さいたま市大宮区の鉄道博物館で24日、「工業高校生がつくる鉄道展」が開催された。県教育委員会と同館が連携し、県立工業高校の生徒たちが取り組む 「鉄道をテーマとした課題研究」の発表の場として2011年から実施している。駅の立体模型やミニ鉄道車両など、工業高校生ならではのアイデアが詰まった作品の数々に、来場者は感心していた。
工業高校生が製作したミニ車両「上越新幹線とき」と「銀河鉄道機関車だいちⅡ号」=24日、さいたま市大宮区の鉄道博物館
大宮工業高校建築科の生徒が約半年をかけて作ったのは、大宮駅の立体模型。幅140㌢、奥行860㌢、高さ3・1㌢で実際の300分の1のスケールになっている。MDF板(厚さ2㍉)を用いて、レーザー加工を施した。大宮駅の各ホームに出入りする鉄道車両の動きを、プログラム制御したLEDテープライトで表現した。
3年生の原田悠聖さん(18)は「渋谷駅の模型を授業の中で見て、自分たちも大宮駅を作ろうと思った。図面がなかったので苦労したけれど、完成した時はすごく達成感があった」と話した。同校は22年に鉄道博物館の外観、23年には同館の車両ステーション模型を製作した。
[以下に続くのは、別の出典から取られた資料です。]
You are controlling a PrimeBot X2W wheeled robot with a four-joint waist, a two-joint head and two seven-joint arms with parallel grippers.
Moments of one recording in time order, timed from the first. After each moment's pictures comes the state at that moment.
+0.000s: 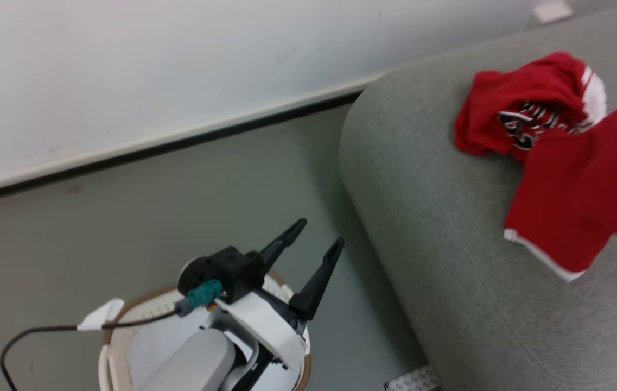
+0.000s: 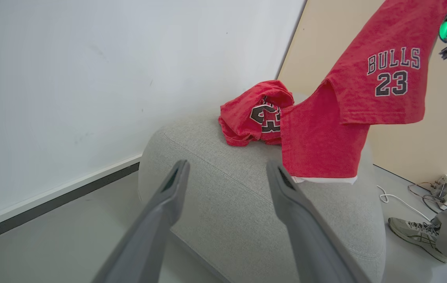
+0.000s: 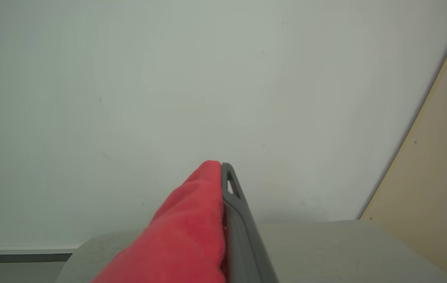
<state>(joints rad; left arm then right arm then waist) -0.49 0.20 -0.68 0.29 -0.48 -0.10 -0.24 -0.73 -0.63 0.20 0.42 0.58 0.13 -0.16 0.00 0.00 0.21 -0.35</state>
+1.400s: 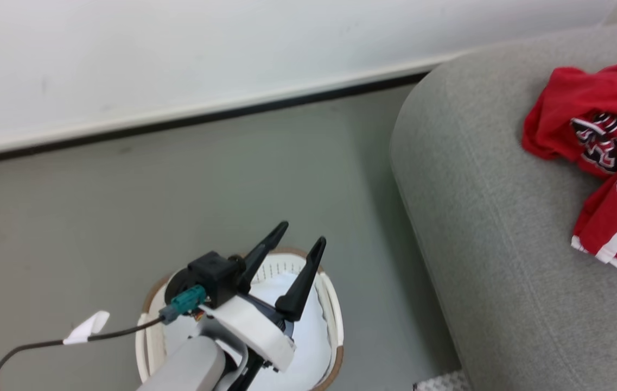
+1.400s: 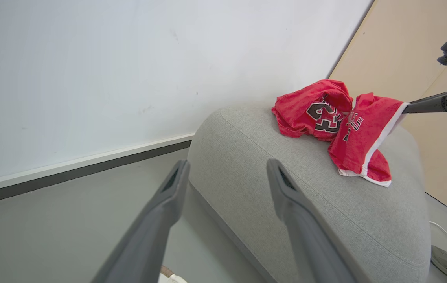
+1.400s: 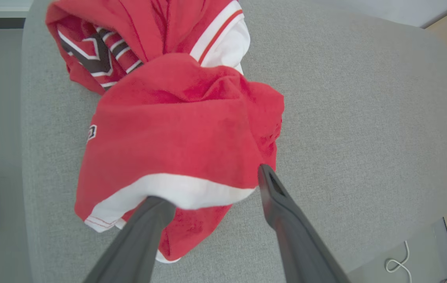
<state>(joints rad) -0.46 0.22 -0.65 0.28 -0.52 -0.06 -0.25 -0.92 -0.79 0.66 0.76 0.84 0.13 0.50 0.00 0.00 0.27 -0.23</state>
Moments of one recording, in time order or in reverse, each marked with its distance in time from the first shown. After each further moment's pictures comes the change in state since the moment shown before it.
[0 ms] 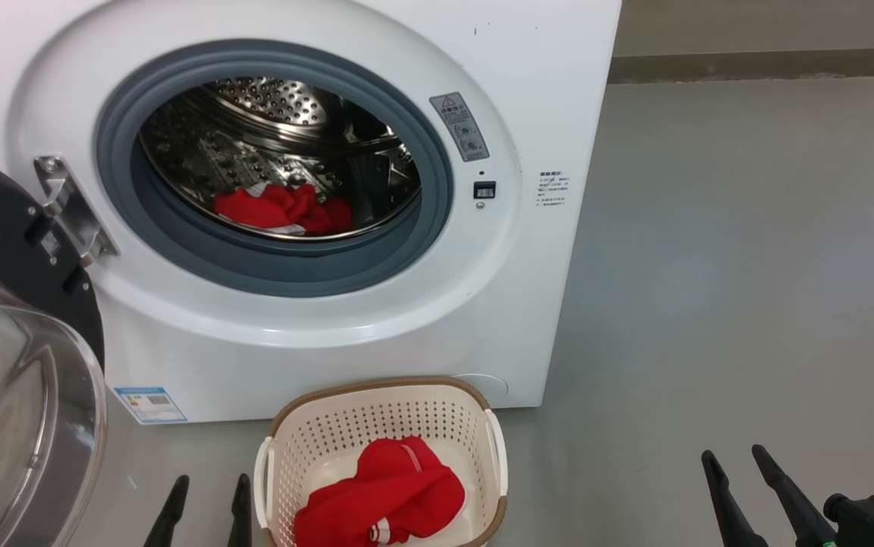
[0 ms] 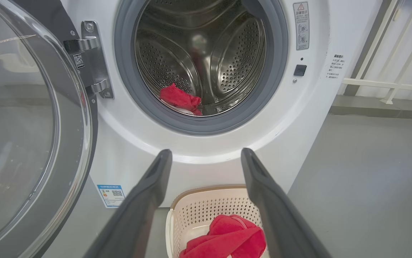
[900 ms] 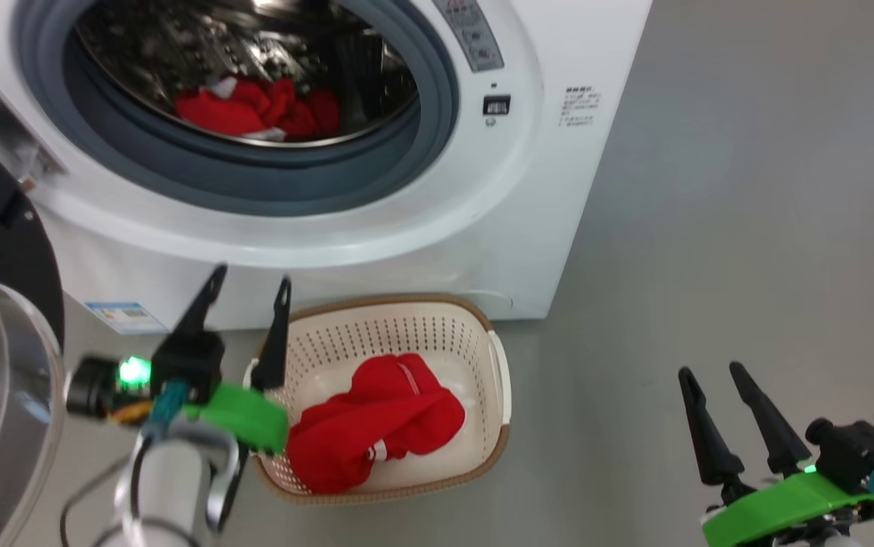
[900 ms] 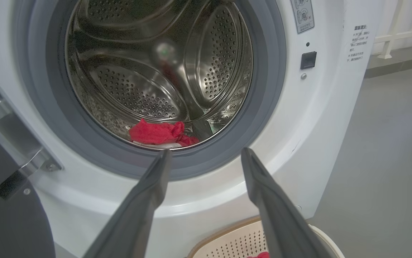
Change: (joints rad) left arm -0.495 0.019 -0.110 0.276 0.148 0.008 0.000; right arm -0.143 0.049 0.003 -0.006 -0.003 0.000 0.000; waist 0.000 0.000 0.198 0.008
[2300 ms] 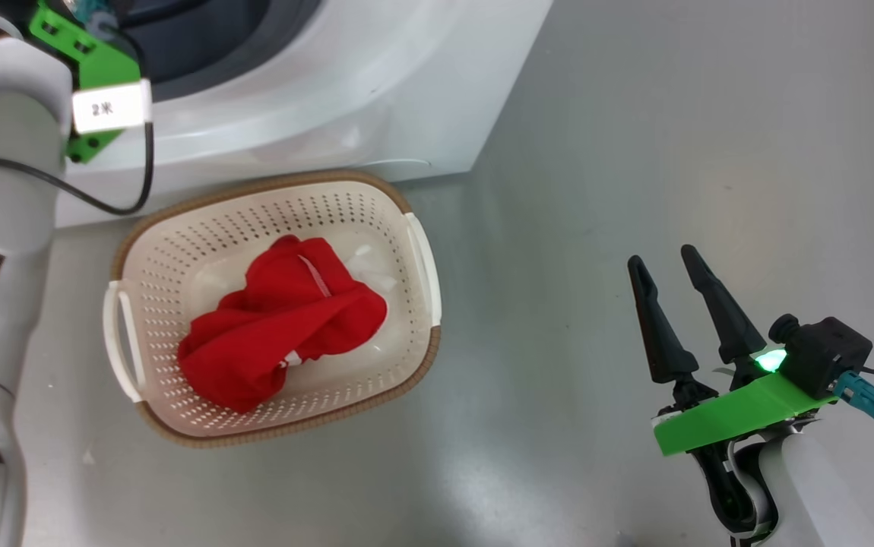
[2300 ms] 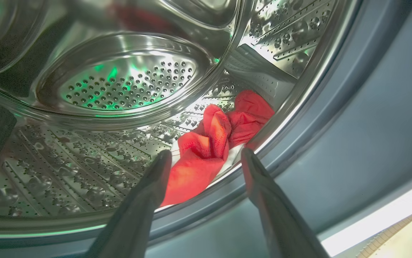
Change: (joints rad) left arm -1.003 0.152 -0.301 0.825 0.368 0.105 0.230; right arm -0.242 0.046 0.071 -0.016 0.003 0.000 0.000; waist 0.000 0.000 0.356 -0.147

来場者に大人気だったのは、生徒が設計と製作したミニ鉄道車両の体験乗車。越谷総合技術高校が製作したE4系新幹線(MAX)タイプの「上越新幹線とき」は4両編成で定員8人(乗務員1、乗客7)。繊維強化プラスチックのボディーとバッテリー回生ブレーキ機能を搭載した。電気モーターで稼働し運転席が後ろにあるのが特徴という。
久喜工業高校は、「銀河鉄道機関車だいちⅡ号」を製作。4両編成、定員7人(乗務員1、乗客6)でモーター2基を使用し、自作の特殊車輪とステアリング機構でレールなしでも走行可能。ミニ車両はそれぞれ5?ゲージを直線約30㍍往復走行した。
ミニ新幹線に乗車した浦和区の水野凪葵ちゃん(4)は「楽しい。10回乗りたい」と大はしゃぎ。母親の恵理さん(44)は「高校生が作ったと聞き、びっくりした。振動が少なく、乗り心地も良かった」と感心した様子で話した。
この日、両車両には延べ約1000人の〝乗客〟があり、親子連れらが楽しく写真撮影などをしていた。このほか鉄道展では、県産業教育フェアで表彰された「夢のイラストコンテスト」入賞作品も展示された。